The Korean government has announced plans to submit legislation cutting the corporate tax rate to parliament by the end of this month, with the aim of reducing the rate over the latter part of this year, if the proposals are approved.

Confirming announcements made earlier this year, the Finance Ministry reiterated that the corporate tax rate would initially be cut from 25% to 22%, with the rate to be cut still further in coming years, bringing it down to between 10% and 20% by 2013.

Minimum tax rates are also set to be reduced from 13% to 10%, according to the Finance Ministry.

The department revealed that the tax cuts are taking place two years ahead of schedule.

Speaking last month with regard to the rationale behind the planned tax cuts, Vice Finance Minister, Choi Joong Kyung observed that: "A high corporate tax rate scares away investors, takes away chances of creating new jobs."

He explained that:

"South Korea is faced with various difficulties including rising oil and grain prices.
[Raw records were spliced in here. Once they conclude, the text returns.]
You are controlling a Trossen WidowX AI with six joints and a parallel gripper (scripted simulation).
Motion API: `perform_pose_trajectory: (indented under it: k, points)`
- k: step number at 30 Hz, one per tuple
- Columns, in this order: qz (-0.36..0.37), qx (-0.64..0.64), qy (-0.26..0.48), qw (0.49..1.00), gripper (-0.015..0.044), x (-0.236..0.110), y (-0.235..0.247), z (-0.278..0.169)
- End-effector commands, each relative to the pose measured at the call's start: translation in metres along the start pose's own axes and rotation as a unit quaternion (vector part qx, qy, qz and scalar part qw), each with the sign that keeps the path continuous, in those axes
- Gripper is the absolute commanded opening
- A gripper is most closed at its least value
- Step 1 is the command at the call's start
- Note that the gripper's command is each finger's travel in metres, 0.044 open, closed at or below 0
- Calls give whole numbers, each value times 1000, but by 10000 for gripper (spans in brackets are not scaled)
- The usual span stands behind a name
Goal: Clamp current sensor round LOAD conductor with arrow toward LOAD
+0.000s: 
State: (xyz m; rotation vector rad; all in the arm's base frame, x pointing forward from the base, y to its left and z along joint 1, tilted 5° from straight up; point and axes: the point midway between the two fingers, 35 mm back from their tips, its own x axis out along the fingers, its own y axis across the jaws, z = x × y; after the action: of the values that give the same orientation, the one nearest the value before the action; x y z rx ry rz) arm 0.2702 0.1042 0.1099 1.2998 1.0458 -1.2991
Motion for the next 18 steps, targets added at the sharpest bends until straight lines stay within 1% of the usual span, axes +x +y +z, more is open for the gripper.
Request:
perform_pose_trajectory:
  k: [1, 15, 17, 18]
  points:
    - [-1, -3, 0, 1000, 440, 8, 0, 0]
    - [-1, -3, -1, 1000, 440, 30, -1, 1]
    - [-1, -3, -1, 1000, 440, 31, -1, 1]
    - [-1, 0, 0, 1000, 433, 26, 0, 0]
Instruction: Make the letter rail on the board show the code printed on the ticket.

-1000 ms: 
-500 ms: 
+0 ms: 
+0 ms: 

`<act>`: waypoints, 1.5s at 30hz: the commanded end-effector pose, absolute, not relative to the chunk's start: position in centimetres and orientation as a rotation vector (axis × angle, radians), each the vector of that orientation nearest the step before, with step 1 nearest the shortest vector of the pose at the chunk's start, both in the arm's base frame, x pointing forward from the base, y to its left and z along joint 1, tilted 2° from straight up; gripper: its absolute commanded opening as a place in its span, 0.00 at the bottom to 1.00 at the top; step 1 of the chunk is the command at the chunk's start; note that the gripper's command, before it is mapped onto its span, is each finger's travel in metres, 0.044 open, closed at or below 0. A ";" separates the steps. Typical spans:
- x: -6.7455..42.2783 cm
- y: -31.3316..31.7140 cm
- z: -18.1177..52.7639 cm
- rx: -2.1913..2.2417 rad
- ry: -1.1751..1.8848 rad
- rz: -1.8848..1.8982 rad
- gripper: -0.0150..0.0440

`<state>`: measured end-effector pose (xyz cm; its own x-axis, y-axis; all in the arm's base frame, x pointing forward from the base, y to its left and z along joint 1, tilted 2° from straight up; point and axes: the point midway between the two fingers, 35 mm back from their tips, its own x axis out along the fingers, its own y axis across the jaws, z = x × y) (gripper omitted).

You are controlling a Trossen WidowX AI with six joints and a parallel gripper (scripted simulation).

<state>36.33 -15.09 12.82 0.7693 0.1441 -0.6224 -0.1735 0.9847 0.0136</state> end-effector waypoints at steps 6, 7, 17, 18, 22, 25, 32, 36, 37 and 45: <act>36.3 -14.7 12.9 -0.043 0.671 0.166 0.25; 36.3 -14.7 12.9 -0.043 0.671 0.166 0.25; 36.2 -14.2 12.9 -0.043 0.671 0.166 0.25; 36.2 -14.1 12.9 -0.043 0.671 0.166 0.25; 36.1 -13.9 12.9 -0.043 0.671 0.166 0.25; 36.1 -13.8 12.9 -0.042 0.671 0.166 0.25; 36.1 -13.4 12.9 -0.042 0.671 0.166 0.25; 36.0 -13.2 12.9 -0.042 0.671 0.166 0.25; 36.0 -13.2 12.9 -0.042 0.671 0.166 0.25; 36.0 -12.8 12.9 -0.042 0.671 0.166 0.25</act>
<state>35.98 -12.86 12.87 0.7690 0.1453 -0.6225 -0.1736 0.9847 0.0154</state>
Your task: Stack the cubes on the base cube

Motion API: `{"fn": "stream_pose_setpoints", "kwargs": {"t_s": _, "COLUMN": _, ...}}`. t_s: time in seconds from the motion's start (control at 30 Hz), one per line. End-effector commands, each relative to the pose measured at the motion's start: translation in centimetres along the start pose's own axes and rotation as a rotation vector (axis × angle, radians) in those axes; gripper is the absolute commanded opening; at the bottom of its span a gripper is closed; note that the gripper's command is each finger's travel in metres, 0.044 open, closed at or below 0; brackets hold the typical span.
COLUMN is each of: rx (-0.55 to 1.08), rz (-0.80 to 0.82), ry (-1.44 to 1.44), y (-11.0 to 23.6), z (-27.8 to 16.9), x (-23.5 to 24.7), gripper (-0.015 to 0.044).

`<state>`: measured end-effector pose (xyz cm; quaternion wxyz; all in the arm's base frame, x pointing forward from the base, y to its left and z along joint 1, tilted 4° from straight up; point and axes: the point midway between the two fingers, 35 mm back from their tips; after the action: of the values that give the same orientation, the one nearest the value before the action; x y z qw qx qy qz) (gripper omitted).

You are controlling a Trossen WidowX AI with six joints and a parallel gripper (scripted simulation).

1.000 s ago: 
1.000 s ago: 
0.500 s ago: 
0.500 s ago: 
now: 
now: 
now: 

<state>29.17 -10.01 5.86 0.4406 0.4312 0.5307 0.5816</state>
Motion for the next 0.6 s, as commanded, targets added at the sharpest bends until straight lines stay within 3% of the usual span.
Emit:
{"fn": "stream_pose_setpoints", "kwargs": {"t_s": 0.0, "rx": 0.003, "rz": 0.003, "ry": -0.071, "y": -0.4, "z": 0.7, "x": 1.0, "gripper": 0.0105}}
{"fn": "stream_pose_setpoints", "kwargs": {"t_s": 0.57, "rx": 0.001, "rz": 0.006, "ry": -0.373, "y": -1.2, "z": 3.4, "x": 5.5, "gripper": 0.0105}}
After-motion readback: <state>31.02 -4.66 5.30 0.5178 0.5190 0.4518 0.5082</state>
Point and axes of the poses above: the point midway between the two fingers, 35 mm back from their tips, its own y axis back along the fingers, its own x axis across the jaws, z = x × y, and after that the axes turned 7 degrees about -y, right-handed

We have to take steps and make an environment so companies will invest, because all economic indicators point downwards, meaning the economy is entering a downturn."

Later that month, the government also announced that it hoped to increase the attractiveness of the country's free economic zones (FEZs) by extending tax breaks, reducing operating costs, and making it quicker and easier to invest and work in the zones.

Following a National Competitiveness Commission meeting in late May, Knowledge Economy Minister, Lee Youn-ho revealed that tax breaks and exemptions available to companies establishing themselves in FEZs are likely to be extended from five years to seven, and that red tape is to be dramatically reduced in the area of establishing new businesses in the zones, in order to speed the process.

Additionally, in order to attract the desired five foreign universities and 10 high-tech laboratories to FEZs by 2012, entry requirements will be reduced for investors and workers.

According to official reports, the government plans to force competition amongst the country's six FEZs by allocating support according to how successful they are in attracting investment.

The Ministry of Knowledge Economy may also seek the creation of a designated law to govern FEZs, Lee reportedly revealed.